# Probability

## What is probability?

__Frequentist interpretation__ - probabilities represent long run frequencies of events

__Bayesian interpretation__ - probability is used to represent a degree of belief about an uncertain event

## Probability axioms

1. __Nonnegativity__: $\mathbf{P}(A)\geq0$, for every event $A$
2. __Additivity__: $\mathbf{P}(A\cup B)=\mathbf{P}(A)+\mathbf{P}(B)$, if $A$ and $B$ are disjoint
3. __Normalization__: $\mathbf{P}(\Omega)=1$, where $\Omega$ is the entire sample space


## Random variables

-  A __random variable__ is a real-valued function of the experiment outcome.
-  A __function of a random variable__ defines another random variable
-  We can associate with each random variable certain "averages" of interest, such as the __mean__ and the __variance__
-  A random variable can be __conditioned__ on an event or on another random variable
-  There is a notion of __independence__ of a random variable from and event or from another random variable




### Discrete random variables

-  A __discrete random variable__ is a real-valued function of the outcome the experiment that can take a finite or countable infinite number of values
-  A discrete random variable has an associated __probability mass function (PMF)__, which gives the probability of each numerical value that the random variable can take
-  A __function of a discrete random variable__ defines another discrete random variable, whose PMF can be obtained from the PMF of the original random variable



### Probability mass function
As per probability axioms PMF must satisfy the following properties

1. $\,\,\forall{x}\in{X}\,,0\leq P(X=x)\leq1$

2. $\,\,\sum_{x\in{X}}P(X=x)=1$

### Continuous random variables

A random variable $X$ is called __continuous__ if there is a nonnegative function $p$ called the __probability density__ function of $X$, such that:

$\mathbf{P}(X\in{B})=\int_B{p(x)dx}\,\,\,$, for every subset $B$ of the real line. 

In particular,

$\mathbf{P}(a\leq X\leq b) = \int_a^b{p(x)dx}$

$\mathbf{P}(-\infty\leq X\leq\infty) = \int_{-\infty}^{\infty}{p(x)dx}=1$


## Marginal probability

Sometimes we know the probability distribution over a set of variables and we want to know the probability distribution over just a subset of them. This is called __marginal probability distribution__ and we can calculate it with the __sum rule__.

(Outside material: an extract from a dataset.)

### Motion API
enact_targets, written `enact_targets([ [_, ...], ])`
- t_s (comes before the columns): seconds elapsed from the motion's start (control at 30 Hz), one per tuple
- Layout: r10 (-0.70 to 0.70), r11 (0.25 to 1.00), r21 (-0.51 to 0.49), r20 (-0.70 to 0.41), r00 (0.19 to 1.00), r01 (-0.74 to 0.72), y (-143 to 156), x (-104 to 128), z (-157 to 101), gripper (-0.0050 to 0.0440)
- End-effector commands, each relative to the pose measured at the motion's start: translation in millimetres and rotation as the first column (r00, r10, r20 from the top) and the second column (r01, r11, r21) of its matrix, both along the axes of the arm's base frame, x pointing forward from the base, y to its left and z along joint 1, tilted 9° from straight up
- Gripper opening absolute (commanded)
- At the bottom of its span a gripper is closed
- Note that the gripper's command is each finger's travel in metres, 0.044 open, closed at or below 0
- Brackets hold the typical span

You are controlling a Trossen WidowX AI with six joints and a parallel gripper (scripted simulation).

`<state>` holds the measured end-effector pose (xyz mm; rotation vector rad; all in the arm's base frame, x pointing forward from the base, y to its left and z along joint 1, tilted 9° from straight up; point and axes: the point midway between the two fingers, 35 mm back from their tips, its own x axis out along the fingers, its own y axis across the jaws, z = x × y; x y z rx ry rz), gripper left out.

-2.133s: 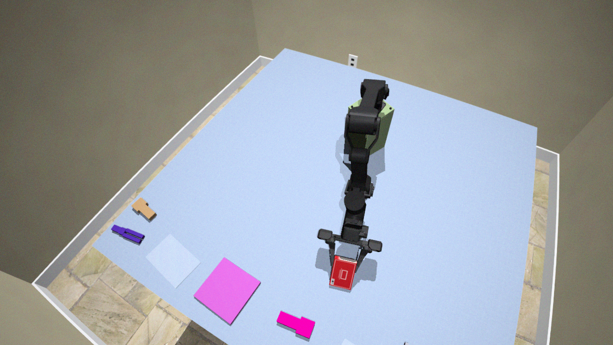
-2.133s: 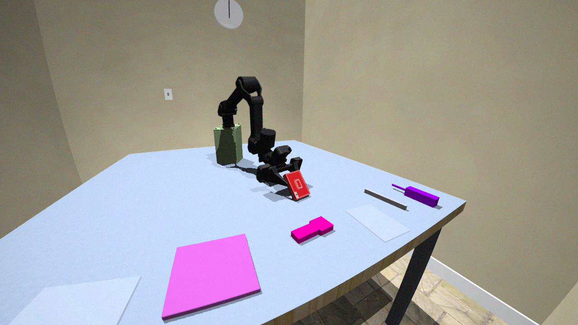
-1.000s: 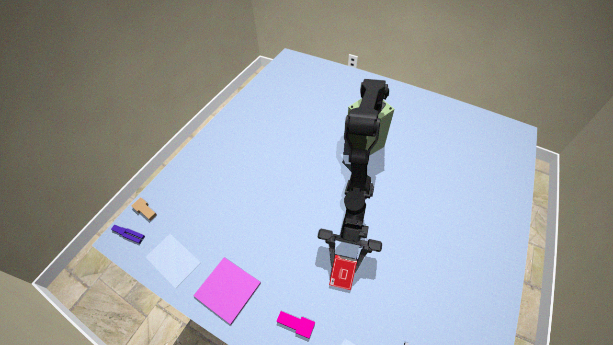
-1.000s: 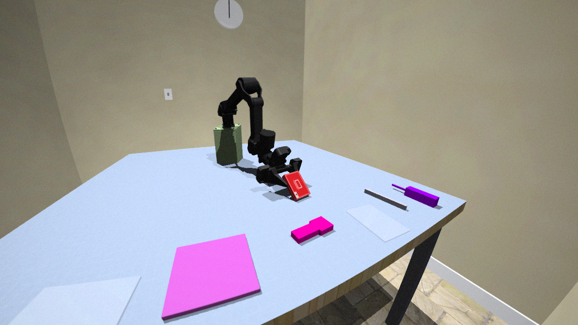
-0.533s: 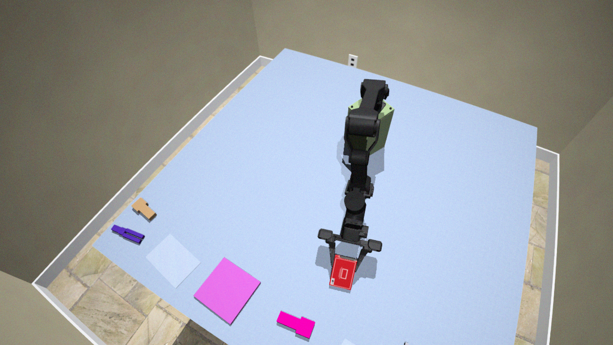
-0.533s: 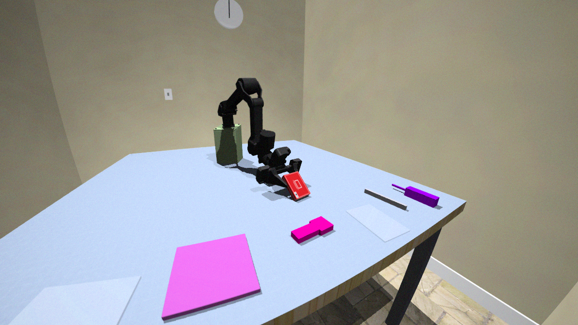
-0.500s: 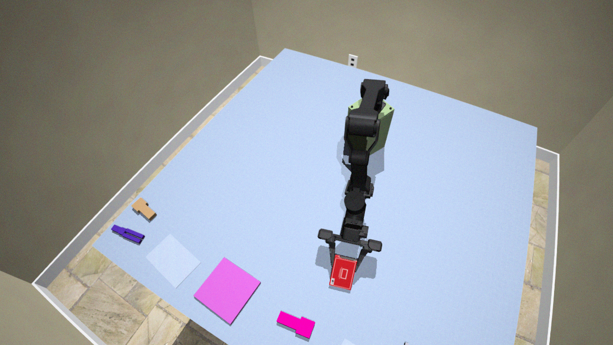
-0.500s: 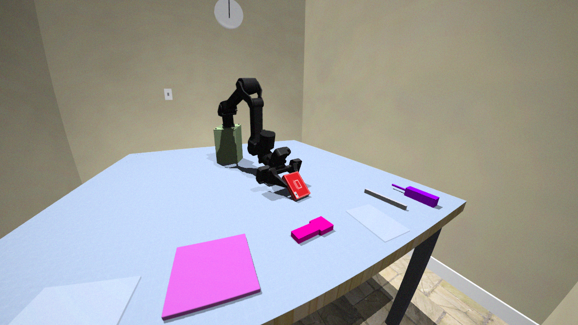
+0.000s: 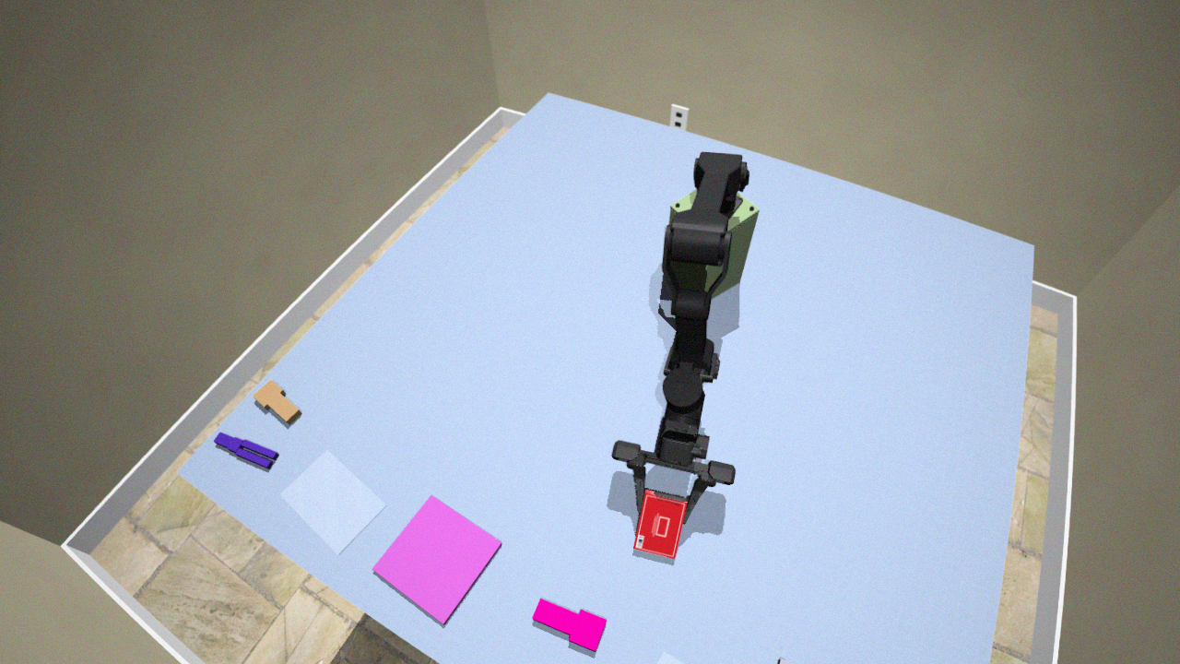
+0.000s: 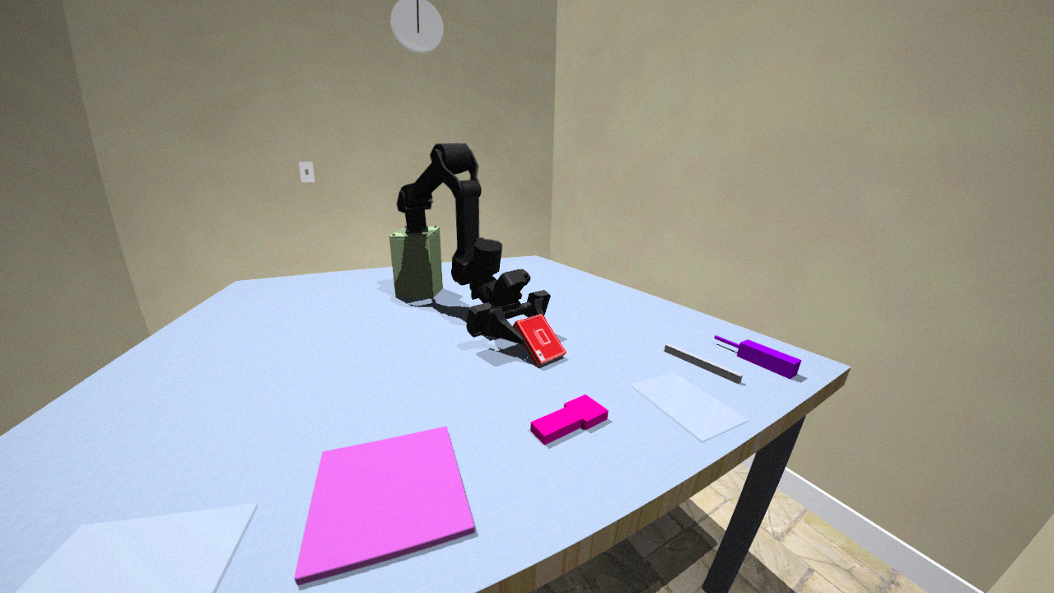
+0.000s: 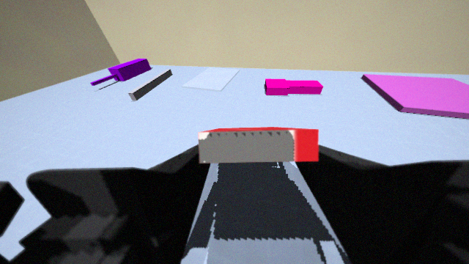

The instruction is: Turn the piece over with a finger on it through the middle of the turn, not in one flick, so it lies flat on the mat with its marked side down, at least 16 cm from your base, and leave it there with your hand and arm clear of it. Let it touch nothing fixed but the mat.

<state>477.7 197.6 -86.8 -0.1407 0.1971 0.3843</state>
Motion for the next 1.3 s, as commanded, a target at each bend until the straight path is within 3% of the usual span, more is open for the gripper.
enact_targets([
  [0.0, -0.004, 1.0, -0.006, -0.012, 1.0, 0.004, -1, -2, -5, 0.0],
  [1.27, -0.003, 1.0, -0.005, -0.008, 1.0, 0.003, -1, 2, -14, 0.0],
])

$\forall_{x\in{X}},\,P(X=x)=\sum_y P(X=x,Y=y)$

$p(x)=\int{p(x,y)dy}$



## Conditional probability


We are interested in the probability of some event, given that some other event has happend. This is called a __conditional probability__.


$P(Y=y|X=x)=\dfrac{P(Y=y,X=x)}{P(X=x)}$

The __chain rule of conditional probabilities__

$P(X^{(1)},...,X^{(n)})=P(X^{(1)})\prod_{i=2}^n P(X^{(i)}|X^{(1)},...,X^{(i-1)})$

## Independence and Conditional Independence

Two random variables $X$ and $Y$ are __independent__ if:

$\forall_{x\in{X},y\in{Y}},\,P(X=x,Y=y)=P(X=x)P(Y=y)$

Twor random variables $X$ and $Y$ are __conditionally independent__ given a random variable $Z$ if

$\forall_{x\in{X},y\in{Y},z\in{Z}},\,P(X=x,Y=y|Z=z)=P(X=x|Z=z)P(Y=y|Z=z)$


## Bayes' Rule

Combining the defintion of conditional probability with the product and sum rules yields __Bayes rule__.


$P(x\,|y)=\dfrac{P(x,\,y)}{P(y)}=\dfrac{P(x)P(y\,|x)}{P(y)}=\dfrac{P(x)P(y\,|x)}{\sum_{x\in{X}}P(x)P(y\,|x)}$


## Expectations

The __expectation__ or expected value of some function $f(x)$ with respect to a probability distribution $P(X)$ is the average, or mean value, that $f$ takes on when $x$ is drawn from $P$.

For discrete random variables:

$\mathbb{E}_{X\sim P}[f(x)]=\sum_x{P(x)f(x)}$

For continuous random variables:

$\mathbb{E}_{X\sim p}[f(x)]=\int{p(x)f(x)dx}$

Expectations are linear:

$\mathbb{E}_X[\alpha f(x)+\beta g(x)]=\alpha \mathbb{E}_X[f(x)] + \beta \mathbb{E}_X[g(x)]$


## Variance and Covariance 

The __variance__ gives a measure of how the values of a function of a random variable $X$ vary as we sample difference values $x$ from its probability distribution:

$\mathsf{Var}(f(x))=\mathbb{E}[(f(x)-\mathbb{E}[f(x)])^2]$

The __covariance__ gives some sense of how much two values are linearly related to each other, as well as the scale of these variables:

$\mathsf{Cov}(f(x),\,g(y))=\mathbb{E}[(f(x)-\mathbb{E}[f(x)])(g(y)-\mathbb{E}[g(y)])]$

The __covariance matrix__ of a random vector $\mathbf{x}\in \mathbb{R}^n$, is an $n\,\mathsf{x}\,n$ matrix, such that:

$\mathsf{Cov}(\mathbf{x})_{i,j}=\mathsf{Cov}(x_i, x_j)$

The diagonal elements of the convariance matrix give the variance.

$\mathsf{Cov}(x_i,x_i)=\mathsf{Var}(x_i)$